» **GOAL OF THE EXERCISE**:
When you retype the records that follow, keep each word as it is and drop any pictures.

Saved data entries
****************************************

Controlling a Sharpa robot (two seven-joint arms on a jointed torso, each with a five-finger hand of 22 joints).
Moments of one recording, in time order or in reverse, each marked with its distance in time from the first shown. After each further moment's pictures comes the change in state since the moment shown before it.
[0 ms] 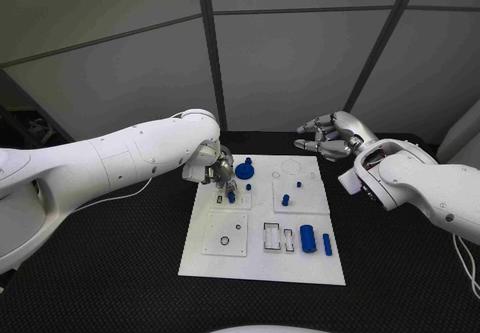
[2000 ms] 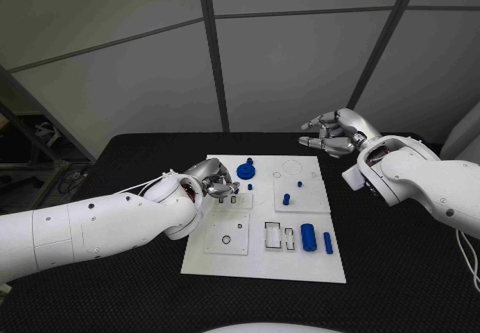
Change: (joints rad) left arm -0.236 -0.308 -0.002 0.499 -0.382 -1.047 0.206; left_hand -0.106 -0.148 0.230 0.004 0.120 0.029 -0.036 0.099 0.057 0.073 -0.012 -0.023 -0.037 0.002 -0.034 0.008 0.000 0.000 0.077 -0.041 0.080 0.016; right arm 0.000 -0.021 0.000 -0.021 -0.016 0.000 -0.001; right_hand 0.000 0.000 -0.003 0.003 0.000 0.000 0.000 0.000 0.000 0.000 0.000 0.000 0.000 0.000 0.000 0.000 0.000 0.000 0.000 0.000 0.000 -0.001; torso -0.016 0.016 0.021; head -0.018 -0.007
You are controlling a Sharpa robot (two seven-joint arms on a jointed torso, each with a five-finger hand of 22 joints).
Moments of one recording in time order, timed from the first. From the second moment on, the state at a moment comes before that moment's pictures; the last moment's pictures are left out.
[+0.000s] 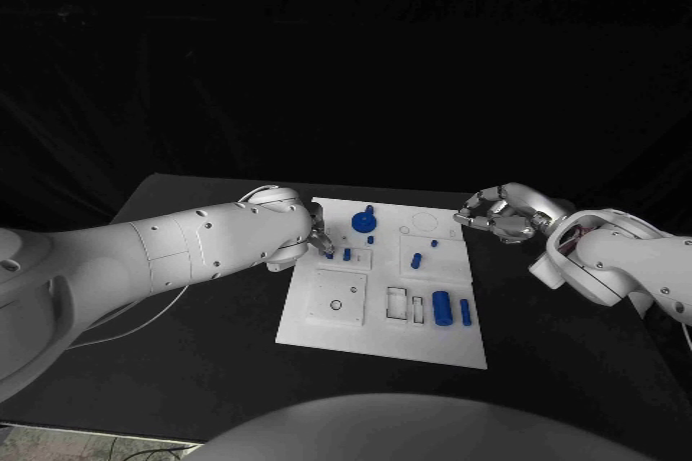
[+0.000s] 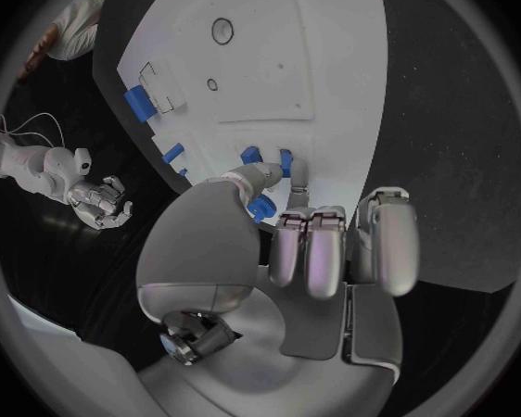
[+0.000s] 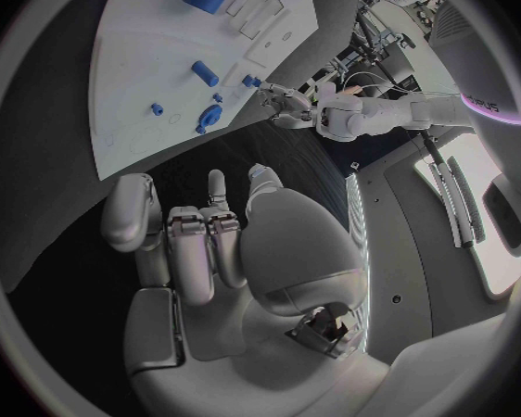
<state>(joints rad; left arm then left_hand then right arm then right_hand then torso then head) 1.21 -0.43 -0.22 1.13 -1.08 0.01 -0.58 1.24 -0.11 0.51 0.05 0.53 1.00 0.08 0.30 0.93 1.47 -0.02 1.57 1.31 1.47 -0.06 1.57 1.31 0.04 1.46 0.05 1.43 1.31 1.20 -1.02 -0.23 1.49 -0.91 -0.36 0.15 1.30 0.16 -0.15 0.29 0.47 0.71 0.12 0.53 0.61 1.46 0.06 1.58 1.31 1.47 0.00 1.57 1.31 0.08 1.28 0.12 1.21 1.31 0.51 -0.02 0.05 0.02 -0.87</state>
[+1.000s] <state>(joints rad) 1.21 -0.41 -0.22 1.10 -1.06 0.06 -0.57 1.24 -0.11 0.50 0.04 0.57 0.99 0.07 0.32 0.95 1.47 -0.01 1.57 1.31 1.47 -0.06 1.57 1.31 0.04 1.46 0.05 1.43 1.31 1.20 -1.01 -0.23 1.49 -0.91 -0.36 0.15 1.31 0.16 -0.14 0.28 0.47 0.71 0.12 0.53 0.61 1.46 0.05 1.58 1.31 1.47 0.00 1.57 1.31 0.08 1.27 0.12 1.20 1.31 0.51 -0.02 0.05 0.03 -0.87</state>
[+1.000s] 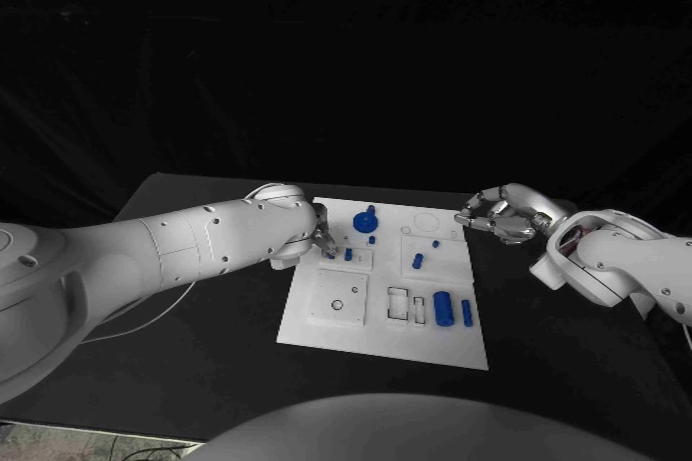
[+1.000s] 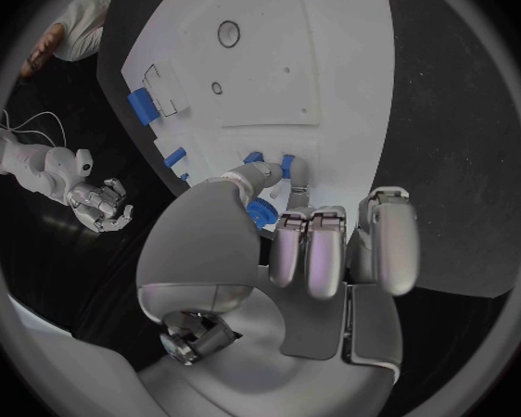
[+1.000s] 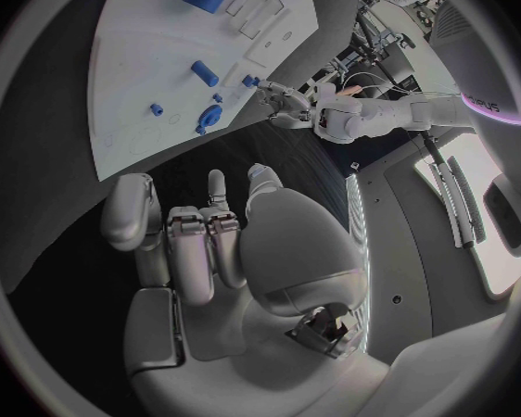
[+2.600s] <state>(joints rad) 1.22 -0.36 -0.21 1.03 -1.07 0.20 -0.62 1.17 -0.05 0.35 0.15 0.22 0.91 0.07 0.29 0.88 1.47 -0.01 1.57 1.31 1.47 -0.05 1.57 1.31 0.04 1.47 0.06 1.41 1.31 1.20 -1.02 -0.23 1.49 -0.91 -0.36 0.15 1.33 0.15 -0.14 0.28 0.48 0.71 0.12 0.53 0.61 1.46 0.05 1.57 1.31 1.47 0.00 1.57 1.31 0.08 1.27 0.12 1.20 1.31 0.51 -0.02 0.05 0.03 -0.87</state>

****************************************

» **FINISHED EXERCISE**:
Controlling a Sharpa robot (two seven-joint arms on a jointed torso, each with a five-finger hand of 22 joints).
Moments of one recording, in time order or in reverse, each marked with its distance in time from the first shown. After each further moment's pictures comes the change in state since the moment shown before it.
[0 ms] 
[2000 ms] 
Change: (joints rad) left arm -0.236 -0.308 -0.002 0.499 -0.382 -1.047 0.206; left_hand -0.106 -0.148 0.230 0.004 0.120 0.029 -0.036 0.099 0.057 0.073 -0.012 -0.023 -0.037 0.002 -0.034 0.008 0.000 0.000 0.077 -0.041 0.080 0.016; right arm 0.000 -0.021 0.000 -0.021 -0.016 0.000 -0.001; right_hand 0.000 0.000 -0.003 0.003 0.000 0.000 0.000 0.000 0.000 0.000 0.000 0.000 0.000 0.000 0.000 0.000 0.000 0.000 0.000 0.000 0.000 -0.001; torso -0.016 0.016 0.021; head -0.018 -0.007
You are controlling a Sharpa robot (two seven-joint arms on a jointed torso, each with a five-finger hand of 22 joints).
Moments of one recording in time order, timed from the first. From the second moment on, the state at a moment comes before that moment's pictures; the last moment's pictures are left out.
[+0.000s] 
[+0.000s] 
[+0.000s] 
<state>(joints rad; left arm then left_hand then right arm then right_hand then torso then head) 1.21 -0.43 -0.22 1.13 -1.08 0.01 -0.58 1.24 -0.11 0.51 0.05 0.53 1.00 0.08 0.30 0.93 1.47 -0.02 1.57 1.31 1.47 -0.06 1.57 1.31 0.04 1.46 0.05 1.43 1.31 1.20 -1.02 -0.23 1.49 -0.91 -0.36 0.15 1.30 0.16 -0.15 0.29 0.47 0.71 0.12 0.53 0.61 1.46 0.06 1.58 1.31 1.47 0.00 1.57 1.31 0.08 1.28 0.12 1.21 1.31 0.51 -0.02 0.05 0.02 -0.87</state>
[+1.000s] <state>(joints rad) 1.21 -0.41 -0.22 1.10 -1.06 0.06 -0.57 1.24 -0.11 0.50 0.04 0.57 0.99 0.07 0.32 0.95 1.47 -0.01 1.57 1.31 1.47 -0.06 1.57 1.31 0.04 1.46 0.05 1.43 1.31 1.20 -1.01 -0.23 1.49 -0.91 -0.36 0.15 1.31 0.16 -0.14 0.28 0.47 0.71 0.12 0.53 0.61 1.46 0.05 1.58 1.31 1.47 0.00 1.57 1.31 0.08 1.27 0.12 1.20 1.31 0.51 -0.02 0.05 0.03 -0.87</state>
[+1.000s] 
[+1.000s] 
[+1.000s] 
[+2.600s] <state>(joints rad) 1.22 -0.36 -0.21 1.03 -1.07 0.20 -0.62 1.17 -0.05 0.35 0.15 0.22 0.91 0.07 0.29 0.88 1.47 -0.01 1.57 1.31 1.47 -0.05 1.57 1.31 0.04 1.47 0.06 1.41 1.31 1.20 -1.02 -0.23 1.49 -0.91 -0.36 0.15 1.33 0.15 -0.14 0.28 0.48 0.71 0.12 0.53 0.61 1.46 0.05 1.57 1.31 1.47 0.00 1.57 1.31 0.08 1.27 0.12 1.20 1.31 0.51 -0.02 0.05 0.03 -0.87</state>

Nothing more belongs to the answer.